To do » Nothing in the data may change. Copy all of it exactly.

### Information supplied

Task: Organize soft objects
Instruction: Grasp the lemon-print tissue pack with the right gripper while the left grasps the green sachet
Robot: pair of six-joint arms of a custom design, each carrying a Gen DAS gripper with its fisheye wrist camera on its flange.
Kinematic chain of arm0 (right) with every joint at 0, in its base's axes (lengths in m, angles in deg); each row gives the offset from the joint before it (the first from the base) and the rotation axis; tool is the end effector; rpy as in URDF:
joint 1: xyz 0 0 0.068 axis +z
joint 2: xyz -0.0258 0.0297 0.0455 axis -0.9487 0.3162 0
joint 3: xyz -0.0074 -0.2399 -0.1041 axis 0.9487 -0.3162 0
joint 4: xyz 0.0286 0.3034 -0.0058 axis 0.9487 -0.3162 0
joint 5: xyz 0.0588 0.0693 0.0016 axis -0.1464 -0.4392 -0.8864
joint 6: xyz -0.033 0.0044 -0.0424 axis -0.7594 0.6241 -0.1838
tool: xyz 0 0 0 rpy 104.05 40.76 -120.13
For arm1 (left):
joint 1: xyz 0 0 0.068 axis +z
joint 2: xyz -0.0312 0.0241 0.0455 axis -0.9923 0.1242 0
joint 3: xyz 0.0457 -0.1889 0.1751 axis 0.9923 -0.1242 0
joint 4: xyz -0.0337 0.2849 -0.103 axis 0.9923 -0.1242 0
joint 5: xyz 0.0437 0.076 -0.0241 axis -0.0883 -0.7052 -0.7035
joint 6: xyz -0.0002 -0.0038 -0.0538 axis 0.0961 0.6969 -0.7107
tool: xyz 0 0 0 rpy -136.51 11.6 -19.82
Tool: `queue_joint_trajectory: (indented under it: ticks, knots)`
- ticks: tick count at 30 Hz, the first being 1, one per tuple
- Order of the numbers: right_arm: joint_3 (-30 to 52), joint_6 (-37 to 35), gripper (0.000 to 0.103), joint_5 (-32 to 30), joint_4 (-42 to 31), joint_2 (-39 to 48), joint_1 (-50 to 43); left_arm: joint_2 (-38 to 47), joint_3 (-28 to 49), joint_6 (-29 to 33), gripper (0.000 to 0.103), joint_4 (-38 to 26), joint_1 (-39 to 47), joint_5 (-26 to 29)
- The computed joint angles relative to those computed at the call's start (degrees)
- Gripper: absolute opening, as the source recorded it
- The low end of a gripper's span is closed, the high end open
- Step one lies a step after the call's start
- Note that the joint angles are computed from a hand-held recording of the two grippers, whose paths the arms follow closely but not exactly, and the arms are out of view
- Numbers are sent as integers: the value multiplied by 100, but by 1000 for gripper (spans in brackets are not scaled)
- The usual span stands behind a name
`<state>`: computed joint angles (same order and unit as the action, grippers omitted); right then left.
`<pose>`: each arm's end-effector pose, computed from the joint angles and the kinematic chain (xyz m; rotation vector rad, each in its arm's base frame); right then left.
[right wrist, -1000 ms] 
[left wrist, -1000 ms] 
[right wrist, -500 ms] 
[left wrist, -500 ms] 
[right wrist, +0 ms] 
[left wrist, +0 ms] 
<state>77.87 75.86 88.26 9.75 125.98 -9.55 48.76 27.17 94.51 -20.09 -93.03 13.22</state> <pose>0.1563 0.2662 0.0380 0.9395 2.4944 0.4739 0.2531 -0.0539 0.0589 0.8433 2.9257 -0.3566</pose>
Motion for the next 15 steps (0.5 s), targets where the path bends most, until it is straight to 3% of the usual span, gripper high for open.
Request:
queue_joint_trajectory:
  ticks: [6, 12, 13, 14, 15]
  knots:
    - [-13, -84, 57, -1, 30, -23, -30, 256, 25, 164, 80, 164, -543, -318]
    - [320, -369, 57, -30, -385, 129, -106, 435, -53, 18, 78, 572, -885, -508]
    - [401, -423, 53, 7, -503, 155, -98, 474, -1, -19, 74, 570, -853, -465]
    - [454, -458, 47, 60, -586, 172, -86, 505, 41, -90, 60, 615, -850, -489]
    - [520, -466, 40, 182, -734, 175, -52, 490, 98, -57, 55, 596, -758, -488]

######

Answer section »
Task: Organize soft objects
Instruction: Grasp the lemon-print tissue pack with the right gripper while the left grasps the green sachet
Robot: pair of six-joint arms of a custom design, each carrying a Gen DAS gripper with its fisheye wrist camera on its flange.
Kinematic chain of arm0 (right) with every joint at 0, in its base's axes (lengths in m, angles in deg); each row gives the offset from the joint before it (the first from the base) and the rotation axis; tool is the end effector; rpy as in URDF:
joint 1: xyz 0 0 0.068 axis +z
joint 2: xyz -0.0258 0.0297 0.0455 axis -0.9487 0.3162 0
joint 3: xyz -0.0074 -0.2399 -0.1041 axis 0.9487 -0.3162 0
joint 4: xyz 0.0286 0.3034 -0.0058 axis 0.9487 -0.3162 0
joint 5: xyz 0.0588 0.0693 0.0016 axis -0.1464 -0.4392 -0.8864
joint 6: xyz -0.033 0.0044 -0.0424 axis -0.7594 0.6241 -0.1838
tool: xyz 0 0 0 rpy 104.05 40.76 -120.13
For arm1 (left):
joint 1: xyz 0 0 0.068 axis +z
joint 2: xyz -0.0312 0.0241 0.0455 axis -0.9923 0.1242 0
joint 3: xyz 0.0457 -0.1889 0.1751 axis 0.9923 -0.1242 0
joint 4: xyz -0.0337 0.2849 -0.103 axis 0.9923 -0.1242 0
joint 5: xyz 0.0437 0.076 -0.0241 axis -0.0883 -0.7052 -0.7035
joint 6: xyz -0.0002 -0.0038 -0.0538 axis 0.0961 0.6969 -0.7107
tool: xyz 0 0 0 rpy -136.51 11.6 -19.82
Tool: `queue_joint_trajectory: (indented under it: ticks, knots)`
- ticks: tick count at 30 Hz, the first being 1, one per tuple
- Order of the numbers: right_arm: joint_3 (-30 to 52), joint_6 (-37 to 35), gripper (0.000 to 0.103), joint_5 (-32 to 30), joint_4 (-42 to 31), joint_2 (-39 to 48), joint_1 (-50 to 43); left_arm: joint_2 (-38 to 47), joint_3 (-28 to 49), joint_6 (-29 to 33), gripper (0.000 to 0.103), joint_4 (-38 to 26), joint_1 (-39 to 47), joint_5 (-26 to 29)
- The computed joint angles relative to those computed at the call's start (degrees)
- Gripper: absolute opening, as the source recorded it
- The low end of a gripper's span is closed, the high end open
- Step one lies a step after the call's start
- Note that the joint angles are computed from a hand-held recording of the two grippers, whose paths the arms follow closely but not exactly, and the arms are out of view
- Numbers are sent as integers: the value multiplied by 100, but by 1000 for gripper (spans in brackets are not scaled)
- The usual span stands behind a name
`<state>`: computed joint angles (same order and unit as the action, grippers omitted); right then left.
`<pose>`: each arm's end-effector pose, computed from the joint angles and the kinematic chain (xyz m; rotation vector rad, each in its arm's base frame); right then left.
[right wrist, -1000 ms] 
[left wrist, -1000 ms] 
[right wrist, -500 ms] 
[left wrist, -500 ms] 
[right wrist, +0 ms] 
[left wrist, +0 ms] 
<state>77.87 75.86 88.26 9.75 125.98 -9.55 48.76 27.17 94.51 -20.09 -93.03 13.22</state> <pose>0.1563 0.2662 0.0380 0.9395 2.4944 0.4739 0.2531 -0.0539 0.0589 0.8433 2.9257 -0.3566</pose>
Motion for the next 15 steps (0.5 s), targets where the path bends most, until it is straight to 3% of the usual span, gripper high for open.
Request:
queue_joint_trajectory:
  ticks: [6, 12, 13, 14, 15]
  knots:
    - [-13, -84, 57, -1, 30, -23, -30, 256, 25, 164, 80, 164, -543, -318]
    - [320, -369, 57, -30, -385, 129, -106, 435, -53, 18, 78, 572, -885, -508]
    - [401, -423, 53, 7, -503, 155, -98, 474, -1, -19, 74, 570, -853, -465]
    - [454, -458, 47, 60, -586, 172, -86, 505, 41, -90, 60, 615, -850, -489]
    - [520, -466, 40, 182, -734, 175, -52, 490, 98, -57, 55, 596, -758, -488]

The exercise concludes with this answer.